Where did we lose it and how do we get it back?

School will be out soon and many of us we be seeing a lot more of our children. Hopefully, we will take this opportunity to notice how they have grown in magical ways.

I wrote this article many years ago. My son Laurence, was a year old at the time.

About a year ago my wife and I had a healthy baby boy and I have been observing him with fascination ever since. This first year, he matured from a completely dependent infant into a walking and babbling Destructo machine.

It is not just the speed of his learning that thrills me, but his dedication and excitement. There is nothing we have to do to get him to learn. We did not have to bribe him with cookies, say “good boy” or “bad boy,” or promise him the latest toy advertised on Cable TV. He learned to hold his own bottle, crawl, and eventually walk, just because he wanted to.

Sometimes when I see Laurence practicing something he could not do before, he breaks into the biggest smile a father would ever wish to see.

Where Did We Lose this Excitement for Learning?

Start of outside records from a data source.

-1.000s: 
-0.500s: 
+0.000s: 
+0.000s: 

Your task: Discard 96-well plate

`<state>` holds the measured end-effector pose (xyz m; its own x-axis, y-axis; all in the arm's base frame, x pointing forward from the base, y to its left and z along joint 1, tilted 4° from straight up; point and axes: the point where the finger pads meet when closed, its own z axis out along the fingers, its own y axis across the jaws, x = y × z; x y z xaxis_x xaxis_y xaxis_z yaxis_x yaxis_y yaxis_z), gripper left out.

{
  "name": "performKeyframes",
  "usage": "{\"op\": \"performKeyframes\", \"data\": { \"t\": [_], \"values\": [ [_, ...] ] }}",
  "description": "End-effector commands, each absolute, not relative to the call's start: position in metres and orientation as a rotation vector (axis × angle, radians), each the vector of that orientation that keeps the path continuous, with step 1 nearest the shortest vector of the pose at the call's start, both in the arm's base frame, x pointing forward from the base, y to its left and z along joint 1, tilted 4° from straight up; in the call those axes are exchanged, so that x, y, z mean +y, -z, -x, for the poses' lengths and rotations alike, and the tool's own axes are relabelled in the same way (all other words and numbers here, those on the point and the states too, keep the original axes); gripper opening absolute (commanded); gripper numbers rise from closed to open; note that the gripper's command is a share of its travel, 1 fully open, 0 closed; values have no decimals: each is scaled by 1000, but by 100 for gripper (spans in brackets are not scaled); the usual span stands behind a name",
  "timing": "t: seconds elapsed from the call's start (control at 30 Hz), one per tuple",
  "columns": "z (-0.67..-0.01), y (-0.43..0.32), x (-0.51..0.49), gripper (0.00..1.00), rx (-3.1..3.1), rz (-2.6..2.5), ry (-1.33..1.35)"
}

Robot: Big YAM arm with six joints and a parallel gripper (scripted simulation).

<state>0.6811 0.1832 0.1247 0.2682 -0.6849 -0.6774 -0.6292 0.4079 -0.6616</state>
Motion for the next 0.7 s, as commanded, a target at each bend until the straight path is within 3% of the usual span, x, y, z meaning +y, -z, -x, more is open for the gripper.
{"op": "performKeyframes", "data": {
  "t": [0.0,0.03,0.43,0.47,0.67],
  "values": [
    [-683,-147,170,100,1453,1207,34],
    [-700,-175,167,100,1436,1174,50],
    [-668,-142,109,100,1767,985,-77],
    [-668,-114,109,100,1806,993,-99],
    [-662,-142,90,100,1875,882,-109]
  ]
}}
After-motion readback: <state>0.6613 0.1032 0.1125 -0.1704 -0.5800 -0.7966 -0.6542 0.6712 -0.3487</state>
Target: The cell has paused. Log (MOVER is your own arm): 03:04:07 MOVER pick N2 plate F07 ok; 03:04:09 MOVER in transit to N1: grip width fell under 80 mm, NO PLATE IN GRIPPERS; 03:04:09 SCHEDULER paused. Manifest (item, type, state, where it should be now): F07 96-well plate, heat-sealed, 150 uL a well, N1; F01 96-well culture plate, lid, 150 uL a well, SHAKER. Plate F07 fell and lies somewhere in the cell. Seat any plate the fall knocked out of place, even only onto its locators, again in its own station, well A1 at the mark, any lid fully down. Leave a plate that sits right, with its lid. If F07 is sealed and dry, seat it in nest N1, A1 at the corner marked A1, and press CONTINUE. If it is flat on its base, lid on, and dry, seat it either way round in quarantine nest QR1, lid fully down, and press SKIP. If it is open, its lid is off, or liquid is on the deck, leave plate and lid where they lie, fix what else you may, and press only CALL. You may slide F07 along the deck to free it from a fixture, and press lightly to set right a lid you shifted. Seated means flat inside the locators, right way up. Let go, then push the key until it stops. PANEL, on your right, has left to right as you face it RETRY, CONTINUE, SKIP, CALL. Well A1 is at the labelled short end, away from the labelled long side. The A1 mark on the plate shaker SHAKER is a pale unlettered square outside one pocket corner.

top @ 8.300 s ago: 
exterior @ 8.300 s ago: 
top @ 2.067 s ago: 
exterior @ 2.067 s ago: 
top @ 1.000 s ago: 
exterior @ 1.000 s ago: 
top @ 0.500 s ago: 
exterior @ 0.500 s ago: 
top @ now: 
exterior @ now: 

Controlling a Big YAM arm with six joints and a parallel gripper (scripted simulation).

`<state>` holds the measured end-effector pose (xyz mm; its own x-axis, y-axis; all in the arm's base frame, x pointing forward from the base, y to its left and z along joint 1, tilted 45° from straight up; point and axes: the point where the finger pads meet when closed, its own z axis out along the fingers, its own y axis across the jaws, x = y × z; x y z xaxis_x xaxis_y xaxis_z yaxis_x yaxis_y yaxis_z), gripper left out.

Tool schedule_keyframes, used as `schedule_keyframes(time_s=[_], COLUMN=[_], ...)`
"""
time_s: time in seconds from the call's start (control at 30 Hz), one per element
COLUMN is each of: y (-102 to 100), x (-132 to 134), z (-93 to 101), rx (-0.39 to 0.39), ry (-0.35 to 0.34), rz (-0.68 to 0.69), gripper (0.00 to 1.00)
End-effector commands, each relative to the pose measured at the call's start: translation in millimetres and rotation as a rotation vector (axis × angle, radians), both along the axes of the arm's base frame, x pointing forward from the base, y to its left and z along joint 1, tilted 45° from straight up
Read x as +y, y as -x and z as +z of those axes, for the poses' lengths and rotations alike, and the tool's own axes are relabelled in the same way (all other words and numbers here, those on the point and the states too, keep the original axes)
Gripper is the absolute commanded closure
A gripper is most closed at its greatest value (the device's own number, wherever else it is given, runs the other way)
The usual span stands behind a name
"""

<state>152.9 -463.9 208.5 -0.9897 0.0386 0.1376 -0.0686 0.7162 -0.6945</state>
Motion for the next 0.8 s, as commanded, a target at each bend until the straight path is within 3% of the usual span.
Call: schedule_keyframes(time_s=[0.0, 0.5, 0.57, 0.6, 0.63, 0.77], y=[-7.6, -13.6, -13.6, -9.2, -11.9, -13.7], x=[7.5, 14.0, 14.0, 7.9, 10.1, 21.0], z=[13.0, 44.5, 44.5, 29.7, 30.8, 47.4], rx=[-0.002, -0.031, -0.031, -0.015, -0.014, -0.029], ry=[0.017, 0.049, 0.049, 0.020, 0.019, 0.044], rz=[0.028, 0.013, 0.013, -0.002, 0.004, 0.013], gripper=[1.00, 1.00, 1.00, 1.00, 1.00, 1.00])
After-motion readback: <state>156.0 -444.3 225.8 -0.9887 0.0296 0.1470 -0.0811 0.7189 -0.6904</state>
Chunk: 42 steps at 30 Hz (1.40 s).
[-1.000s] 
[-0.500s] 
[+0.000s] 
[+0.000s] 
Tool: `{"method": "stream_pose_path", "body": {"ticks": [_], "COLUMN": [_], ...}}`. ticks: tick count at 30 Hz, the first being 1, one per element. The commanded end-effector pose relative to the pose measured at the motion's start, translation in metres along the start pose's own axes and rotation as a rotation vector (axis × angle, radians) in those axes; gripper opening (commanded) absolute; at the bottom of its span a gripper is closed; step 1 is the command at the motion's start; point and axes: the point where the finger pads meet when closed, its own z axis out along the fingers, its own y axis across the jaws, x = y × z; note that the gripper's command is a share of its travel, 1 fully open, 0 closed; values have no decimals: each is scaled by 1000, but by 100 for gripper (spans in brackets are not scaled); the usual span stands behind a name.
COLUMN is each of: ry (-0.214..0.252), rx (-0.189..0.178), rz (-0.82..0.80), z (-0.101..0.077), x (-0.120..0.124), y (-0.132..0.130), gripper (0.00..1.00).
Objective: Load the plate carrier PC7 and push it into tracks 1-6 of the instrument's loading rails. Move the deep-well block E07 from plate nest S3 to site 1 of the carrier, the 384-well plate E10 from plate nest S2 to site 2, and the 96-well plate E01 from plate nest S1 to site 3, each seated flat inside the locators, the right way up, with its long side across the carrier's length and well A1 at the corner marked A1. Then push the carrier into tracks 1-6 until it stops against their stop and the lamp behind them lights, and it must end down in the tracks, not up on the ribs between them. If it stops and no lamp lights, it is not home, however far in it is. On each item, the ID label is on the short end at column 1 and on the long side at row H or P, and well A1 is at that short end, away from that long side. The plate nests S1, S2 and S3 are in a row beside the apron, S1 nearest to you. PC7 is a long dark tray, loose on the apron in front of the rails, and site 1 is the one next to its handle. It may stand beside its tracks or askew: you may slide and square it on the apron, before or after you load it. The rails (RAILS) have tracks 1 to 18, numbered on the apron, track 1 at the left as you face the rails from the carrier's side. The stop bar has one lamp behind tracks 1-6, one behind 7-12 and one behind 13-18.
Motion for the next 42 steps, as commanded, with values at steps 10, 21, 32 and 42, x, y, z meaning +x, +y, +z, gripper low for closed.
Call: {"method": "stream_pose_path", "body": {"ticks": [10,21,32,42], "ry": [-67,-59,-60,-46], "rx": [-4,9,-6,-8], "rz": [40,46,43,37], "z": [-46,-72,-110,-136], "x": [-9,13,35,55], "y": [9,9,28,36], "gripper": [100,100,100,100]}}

We probably lost it somewhere between the:

  • Race for grades
  • Seeming lack of relevance of most of our education
  • Fear and punishment associated with making a mistake
  • Lack of opportunity to practice and fine-tune our skills at our own time and on our own terms

How Do We Get It Back?

We can help preserve and enhance the sense of wonder and excitement that we all once had toward learning new things by:

  • Fostering a fear free learning environment — a place where the only dumb questions are the ones you did not ask and where everyone is regarded as equal, regardless of their corporate rank, subject-matter knowledge, or intellectual agility.
  • Making sure that the behaviors taught and the examples used are relevant to the participants. It is also important to continually tie in this relevance by highlighting how they will use what they are learning back on the job. And, of course, why that will make things better.
  • Creating nonthreatening individual or group competition, where the winners earn no more respect than the losers.
  • Providing participants with many opportunities to practice without fear of making a mistake or being wrong. It is okay to make a mistake. We learn from our mistakes. Sometimes doing it right is just the product of doing it wrong enough times and receiving good feedback.

I have found that these strategies work well with most people.

I hope that Laurence never loses this magical sense of wonder, called learning.

Footnote:

Laurence is currently a freshman in college. His love of learning has been tarnished, but not destroyed.